La variation d’un indicateur de durabilité peut sembler peu lisible et difficile à interpréter sans la bonne méthodologie et les bons outils d’analyse. Pour les institutions financières, comprendre précisément les facteurs qui influencent ces évolutions est cependant essentiel. C’est la clé qui permet d’ajuster la stratégie d'investissement et de prendre les bonnes décisions.
Mais comment expliquer qu'un même indicateur, comme l'intensité carbone d'un portefeuille, par exemple, puisse varier significativement d'un trimestre à l'autre ? Quels sont les facteurs auxquels on peut réellement attribuer ces évolutions ? La réponse à ces questions passe d’abord par la bonne compréhension des facteurs susceptibles de faire varier un indicateur.
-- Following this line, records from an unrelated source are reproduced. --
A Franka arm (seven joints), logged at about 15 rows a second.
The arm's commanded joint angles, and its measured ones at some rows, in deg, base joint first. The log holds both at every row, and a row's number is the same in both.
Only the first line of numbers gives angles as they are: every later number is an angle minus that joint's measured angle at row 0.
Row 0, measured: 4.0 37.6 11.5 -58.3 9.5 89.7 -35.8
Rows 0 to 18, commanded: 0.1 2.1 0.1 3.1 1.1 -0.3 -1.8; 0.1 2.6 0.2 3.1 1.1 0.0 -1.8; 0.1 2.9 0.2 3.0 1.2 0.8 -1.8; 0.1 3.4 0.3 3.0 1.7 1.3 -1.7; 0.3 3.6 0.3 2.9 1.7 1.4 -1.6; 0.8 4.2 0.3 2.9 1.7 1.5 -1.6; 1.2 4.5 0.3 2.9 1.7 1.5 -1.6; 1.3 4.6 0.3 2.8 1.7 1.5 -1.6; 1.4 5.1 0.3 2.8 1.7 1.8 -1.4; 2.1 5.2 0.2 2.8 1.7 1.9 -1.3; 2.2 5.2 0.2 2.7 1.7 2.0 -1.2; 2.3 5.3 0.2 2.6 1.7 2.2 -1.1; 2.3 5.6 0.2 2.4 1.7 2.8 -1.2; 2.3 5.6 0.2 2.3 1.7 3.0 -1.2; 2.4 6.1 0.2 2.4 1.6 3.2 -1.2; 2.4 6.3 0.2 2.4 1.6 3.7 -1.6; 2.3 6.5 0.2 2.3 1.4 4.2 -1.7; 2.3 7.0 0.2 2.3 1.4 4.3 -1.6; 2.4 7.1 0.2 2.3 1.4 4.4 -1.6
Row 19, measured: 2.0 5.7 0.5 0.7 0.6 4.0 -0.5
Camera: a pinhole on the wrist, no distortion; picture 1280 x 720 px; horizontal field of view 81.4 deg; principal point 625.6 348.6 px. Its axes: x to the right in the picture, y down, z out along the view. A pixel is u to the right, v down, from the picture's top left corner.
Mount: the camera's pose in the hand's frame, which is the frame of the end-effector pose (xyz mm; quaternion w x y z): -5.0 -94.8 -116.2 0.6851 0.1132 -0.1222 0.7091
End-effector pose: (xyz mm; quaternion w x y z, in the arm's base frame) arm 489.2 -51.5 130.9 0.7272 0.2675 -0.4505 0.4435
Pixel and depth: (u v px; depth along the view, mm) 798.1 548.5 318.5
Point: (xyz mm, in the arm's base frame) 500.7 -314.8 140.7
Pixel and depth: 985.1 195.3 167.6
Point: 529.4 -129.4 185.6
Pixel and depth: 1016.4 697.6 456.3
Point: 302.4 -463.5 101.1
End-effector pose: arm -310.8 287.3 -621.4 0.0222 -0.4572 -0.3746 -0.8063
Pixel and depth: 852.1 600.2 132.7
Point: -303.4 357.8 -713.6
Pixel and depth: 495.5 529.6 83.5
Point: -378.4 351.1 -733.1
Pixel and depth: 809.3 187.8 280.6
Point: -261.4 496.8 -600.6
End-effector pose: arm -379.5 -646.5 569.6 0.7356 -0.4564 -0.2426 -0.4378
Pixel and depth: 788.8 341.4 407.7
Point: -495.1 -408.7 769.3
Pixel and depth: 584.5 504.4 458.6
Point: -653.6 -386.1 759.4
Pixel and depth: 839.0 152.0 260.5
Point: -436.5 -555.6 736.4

Le premier facteur, et sans doute le plus intuitif, est l'effet d'exposition. Il résulte directement des décisions actives prises par le gérant de portefeuille : l'achat de nouvelles positions, le renforcement des positions existantes ou le désinvestissement (total ou partiel) de certains actifs.
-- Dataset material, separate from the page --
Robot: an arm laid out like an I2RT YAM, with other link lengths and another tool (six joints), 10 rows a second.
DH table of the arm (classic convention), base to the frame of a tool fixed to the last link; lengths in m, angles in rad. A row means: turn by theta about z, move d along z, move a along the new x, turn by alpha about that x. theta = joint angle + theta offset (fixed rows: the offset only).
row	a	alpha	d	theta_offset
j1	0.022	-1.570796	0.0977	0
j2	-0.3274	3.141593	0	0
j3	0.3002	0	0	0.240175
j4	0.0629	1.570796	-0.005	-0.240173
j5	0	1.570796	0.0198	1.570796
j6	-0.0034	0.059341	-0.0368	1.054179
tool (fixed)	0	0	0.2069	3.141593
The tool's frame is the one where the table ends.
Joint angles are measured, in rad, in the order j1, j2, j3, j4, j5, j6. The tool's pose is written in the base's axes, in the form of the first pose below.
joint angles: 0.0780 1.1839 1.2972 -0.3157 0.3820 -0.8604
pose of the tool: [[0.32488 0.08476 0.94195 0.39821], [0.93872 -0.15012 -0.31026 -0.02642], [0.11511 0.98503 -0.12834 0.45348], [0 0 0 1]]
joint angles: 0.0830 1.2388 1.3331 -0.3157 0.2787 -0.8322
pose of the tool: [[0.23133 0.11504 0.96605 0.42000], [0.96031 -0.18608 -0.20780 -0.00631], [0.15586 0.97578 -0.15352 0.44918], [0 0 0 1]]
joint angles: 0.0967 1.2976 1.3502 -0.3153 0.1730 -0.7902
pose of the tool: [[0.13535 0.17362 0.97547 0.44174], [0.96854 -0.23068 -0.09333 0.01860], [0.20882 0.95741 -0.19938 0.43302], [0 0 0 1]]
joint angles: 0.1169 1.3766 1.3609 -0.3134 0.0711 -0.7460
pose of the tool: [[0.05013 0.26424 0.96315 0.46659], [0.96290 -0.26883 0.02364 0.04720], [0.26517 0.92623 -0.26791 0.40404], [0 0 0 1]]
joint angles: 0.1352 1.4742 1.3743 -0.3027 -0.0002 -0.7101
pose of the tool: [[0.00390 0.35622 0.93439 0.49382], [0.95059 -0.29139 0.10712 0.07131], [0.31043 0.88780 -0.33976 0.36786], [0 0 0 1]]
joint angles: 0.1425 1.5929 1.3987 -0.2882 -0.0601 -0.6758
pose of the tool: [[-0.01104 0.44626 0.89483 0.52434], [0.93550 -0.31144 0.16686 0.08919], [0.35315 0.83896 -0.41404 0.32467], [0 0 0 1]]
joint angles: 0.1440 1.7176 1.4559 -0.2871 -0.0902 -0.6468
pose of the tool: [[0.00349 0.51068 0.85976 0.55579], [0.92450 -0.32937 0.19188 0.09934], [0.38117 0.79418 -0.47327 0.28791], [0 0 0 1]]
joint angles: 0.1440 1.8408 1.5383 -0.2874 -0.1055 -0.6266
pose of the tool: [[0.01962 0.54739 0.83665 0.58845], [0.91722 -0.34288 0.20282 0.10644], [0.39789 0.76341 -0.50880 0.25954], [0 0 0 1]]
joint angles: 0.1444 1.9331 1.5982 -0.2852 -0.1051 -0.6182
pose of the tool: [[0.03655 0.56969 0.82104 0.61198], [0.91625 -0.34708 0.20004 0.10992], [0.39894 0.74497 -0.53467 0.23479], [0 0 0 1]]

L'effet d'exposition est particulièrement important à isoler car il reflète la stratégie délibérée du gestionnaire. C'est sur ce facteur que le gérant a le plus de contrôle direct et qu'il peut agir pour aligner son portefeuille avec ses objectifs de durabilité.
Moins évident, mais tout aussi influent, l'effet de marché découle des fluctuations de prix des instruments financiers qui modifient leur pondération au sein du portefeuille. Ce facteur est indépendant des décisions actives du gérant et peut parfois masquer ou amplifier l'impact de ses choix d'investissement.
Par exemple, si les actions d'entreprises à forte intensité carbone surperforment le marché pendant une période donnée, leur poids relatif dans le portefeuille augmentera mécaniquement, dégradant potentiellement les indicateurs environnementaux, même sans aucun changement dans la composition du portefeuille.
Isoler cet effet est nécessaire pour distinguer ce qui relève des mouvements de marché de ce qui découle véritablement de la stratégie d'investissement. Sans cette distinction, un gérant pourrait être injustement pénalisé pour une dégradation d'indicateur qui ne reflète pas ses décisions d'allocation.
Le troisième facteur est lié à l’impact de la disponibilité et de la qualité des données ESG elles-mêmes, qu’elles proviennent de sources publiques ou privées.
Une amélioration de la couverture peut paradoxalement sembler dégrader certains indicateurs, simplement parce que davantage d'entreprises sont désormais prises en compte dans le calcul. À l'inverse, une réduction de la couverture peut artificiellement améliorer un indicateur en excluant du calcul certaines entreprises moins performantes.
Comprendre l'impact de ces variations de couverture est essentiel pour interpréter correctement l'évolution des indicateurs ESG et éviter les conclusions hâtives ou erronées sur la performance durable d'un portefeuille. Mais cette démarche n’est pas simple, car les sources sont nombreuses (en moyenne, une institution financière en utilise une dizaine) et les données sont souvent hétérogènes et demandent à être traitées pour être exploitables.
Enfin, les indicateurs ESG peuvent varier en raison de l'évolution intrinsèque des entreprises présentes dans le portefeuille. Une société peut améliorer sa performance environnementale, renforcer sa politique sociale ou modifier sa gouvernance, impactant ainsi les indicateurs du portefeuille sans que sa pondération ait changé.
Ces évolutions peuvent résulter d'efforts réels des entreprises pour améliorer leurs pratiques, mais aussi parfois de changements dans leurs méthodologies de reporting ou de calcul. Distinguer ces deux aspects est crucial pour évaluer la performance ESG réelle du portefeuille.
L'effet des positions investies est particulièrement important à surveiller, car il peut révéler l'efficacité des politiques d'engagement actionnarial. Si un investisseur a activement dialogué avec une entreprise pour l'encourager à améliorer ses pratiques, l'amélioration des données ESG de cette entreprise constitue un indicateur de succès de cette démarche.
Dans un monde où la finance durable devient la norme, les institutions financières qui seront capables d’identifier rapidement ces différents facteurs disposeront d'un avantage concurrentiel significatif et pourront mettre la technologie au service de leur performance durable. Elles seront en effet en mesure de fixer des objectifs ambitieux, de surveiller leurs progrès en temps réel et de les communiquer plus facilement à toutes leurs parties prenantes.